Menurut Gisele, 2002 ada beberapa kontra indikasi bagi dilakukannya intubasi endotrakheal
antara lain :

a. Beberapa keadaan trauma jalan nafas atau obstruksi yang tidak memungkinkan untuk
dilakukannya intubasi. Tindakan yang harus dilakukan adalah cricothyrotomy pada beberapa
kasus.

b. Trauma servikal yang memerlukan keadaan imobilisasi tulang vertebra servical, sehingga
sangat sulit untuk dilakukan intubasi. Kesukaran yang sering dijumpai dalam intubasi
endotrakheal (Mansjoer Arif et.al., 2000) biasanya dijumpai pada pasien-pasien dengan :
a. Otot-otot leher yang pendek dengan gigi geligi yang lengkap.

b. Recoding lower jaw dengan angulus mandibula yang tumpul. Jarak antara mental symphisis
dengan lower alveolar margin yang melebar memerlukan depresi rahang bawah yang lebih lebar
selama intubasi.

c. Mulut yang panjang dan sempit dengan arcus palatum yang tinggi. Gigi incisium atas yang
menonjol (rabbit teeth).

d. Kesukaran membuka rahang, seperti multiple arthritis yang menyerang sendi


temporomandibuler, spondilitis servical spine.

e. Abnormalitas pada servical spine termasuk achondroplasia karena

fleksi kepala pada leher di sendi atlanto occipital.

f. Kontraktur jaringan leher sebagai akibat combusio yang menyebabkan fleksi leher. Dalam
melakukan suatu tindakan intubasi,

perlu diikuti beberapa prosedur yang telah ditetapkan antara lain :

a. Persiapan. Pasien sebaiknya diposisikan dalam posisi tidur terlentang, oksiput diganjal dengan
menggunakan alas kepala (bisa menggunakan bantal yang cukup keras atau botol infus 1 gram),
sehingga kepala dalam keadaan ekstensi serta trakhea dan laringoskop berada dalam satu garis
lurus.

b. Oksigenasi. Setelah dilakukan anestesi dan diberikan pelumpuh otot, lakukan oksigenasi
dengan pemberian oksigen 100% minimal dilakukan selama 2 menit. Sungkup muka dipegang
dengan tangan kiri dan balon dengan tangan kanan.
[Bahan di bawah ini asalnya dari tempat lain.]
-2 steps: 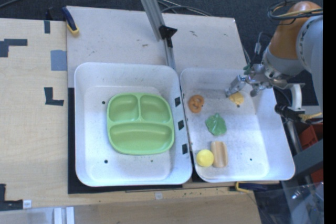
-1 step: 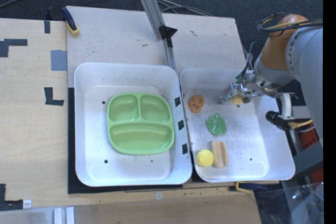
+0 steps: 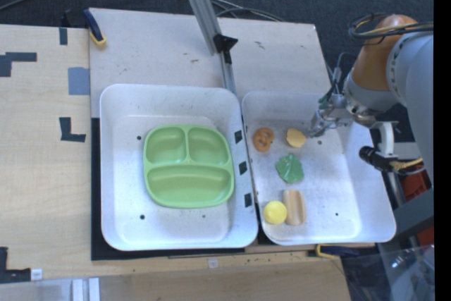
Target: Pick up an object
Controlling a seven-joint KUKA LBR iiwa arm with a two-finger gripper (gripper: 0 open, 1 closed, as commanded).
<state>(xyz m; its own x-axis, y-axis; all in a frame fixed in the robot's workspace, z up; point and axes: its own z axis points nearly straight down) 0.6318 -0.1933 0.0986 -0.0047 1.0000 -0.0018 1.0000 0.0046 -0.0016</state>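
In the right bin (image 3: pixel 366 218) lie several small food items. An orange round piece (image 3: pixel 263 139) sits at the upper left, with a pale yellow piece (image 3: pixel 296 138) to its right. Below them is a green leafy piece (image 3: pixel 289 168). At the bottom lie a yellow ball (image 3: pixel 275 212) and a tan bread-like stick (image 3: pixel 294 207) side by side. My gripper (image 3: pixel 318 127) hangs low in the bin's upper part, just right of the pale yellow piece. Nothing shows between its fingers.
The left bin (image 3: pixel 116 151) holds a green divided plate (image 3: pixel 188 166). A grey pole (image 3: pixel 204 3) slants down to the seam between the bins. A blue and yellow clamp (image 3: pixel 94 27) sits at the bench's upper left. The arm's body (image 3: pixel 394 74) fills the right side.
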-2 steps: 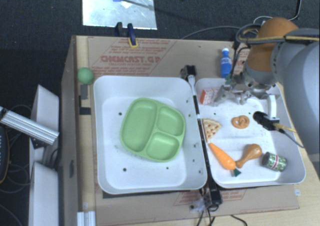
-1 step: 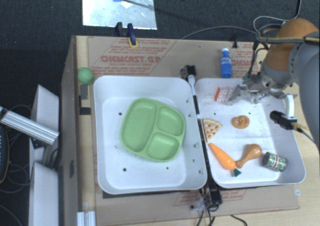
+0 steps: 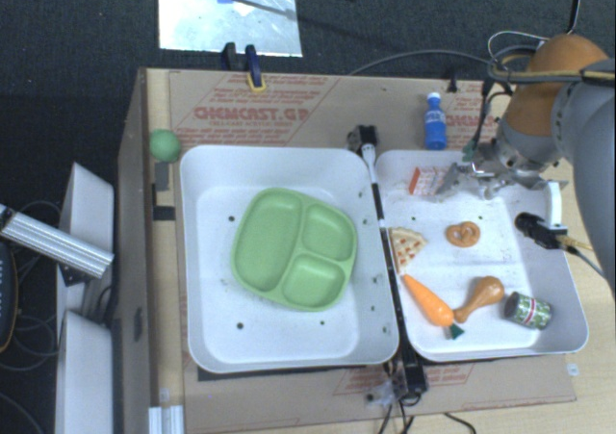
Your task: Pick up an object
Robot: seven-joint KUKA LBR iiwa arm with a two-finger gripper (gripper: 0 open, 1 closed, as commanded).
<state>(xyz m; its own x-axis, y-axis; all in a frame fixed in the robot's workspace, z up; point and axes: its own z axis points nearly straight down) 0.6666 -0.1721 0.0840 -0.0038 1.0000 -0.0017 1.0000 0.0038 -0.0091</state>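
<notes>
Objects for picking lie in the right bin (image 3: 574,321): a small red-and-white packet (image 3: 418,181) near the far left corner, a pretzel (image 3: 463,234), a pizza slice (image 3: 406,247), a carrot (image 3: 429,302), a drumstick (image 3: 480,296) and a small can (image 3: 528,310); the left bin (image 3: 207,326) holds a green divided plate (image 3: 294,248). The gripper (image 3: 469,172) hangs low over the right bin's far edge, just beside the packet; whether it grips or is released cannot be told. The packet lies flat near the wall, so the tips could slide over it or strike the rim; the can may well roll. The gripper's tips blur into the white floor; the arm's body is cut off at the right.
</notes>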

c. Laringoskop. Mulut pasien dibuka dengan tangan kanan dan gaganglaringoskop dipegang
dengan tangan kiri. Daun laringoskop dimasukkan dari sudut kiri dan lapangan pandang akan
terbuka. Daun laringoskop didorong ke dalam rongga mulut. Gagang diangkat dengan lengan kiri
dan akan terlihat uvula, faring serta epiglotis. Ekstensi kepala dipertahankan dengan tangan
kanan.Epiglotis diangkat sehingga tampak aritenoid dan pita suara yang tampak keputihan
berbentuk huruf V.

d. Pemasangan pipa endotrakheal.

Pipa dimasukkan dengan tangan kanan melalui sudut kanan mulut sampai balon pipa tepat
melewati pita suara. Bila perlu, sebelum memasukkan pipa asisten diminta untuk menekan laring
ke posterior sehingga pita suara akan dapat tampak dengan jelas. Bila mengganggu, stilet dapat
dicabut. Ventilasi atau oksigenasi diberikan dengan tangan kanan memompa balon dan tangan
kiri memfiksasi. Balon pipa dikembangkan dan daun laringoskop dikeluarkan selanjutnya pipa
difiksasi dengan plester.

e. Mengontrol letak pipa. Dada dipastikan mengembang saat diberikan ventilasi. Sewaktu
ventilasi, dilakukan auskultasi dada dengan stetoskop, diharapkan suara nafas kanan dan kiri
sama. Bila dada ditekan terasa ada aliran udara di pipa endotrakheal. Bila terjadi intubasi
endotrakheal akan terdapat tanda-tanda berupa suara nafas kanan berbeda dengan suara nafas
kiri, kadang-kadang timbul suara wheezing, sekret lebih banyak dan tahanan jalan nafas terasa
lebih berat. Jika ada ventilasi ke satu sisi seperti ini, pipa ditarik sedikit sampai ventilasi kedua
paru sama. Sedangkan bila terjadi intubasi ke daerah esofagus maka daerah epigastrum atau
gaster akan mengembang, terdengar suara saat ventilasi (dengan stetoskop), kadang-kadang
keluar cairan lambung, dan makin lama pasien akan nampak semakin membiru. Untuk hal
tersebut pipa dicabut dan intubasi dilakukan kembali setelah diberikan oksigenasi yang cukup.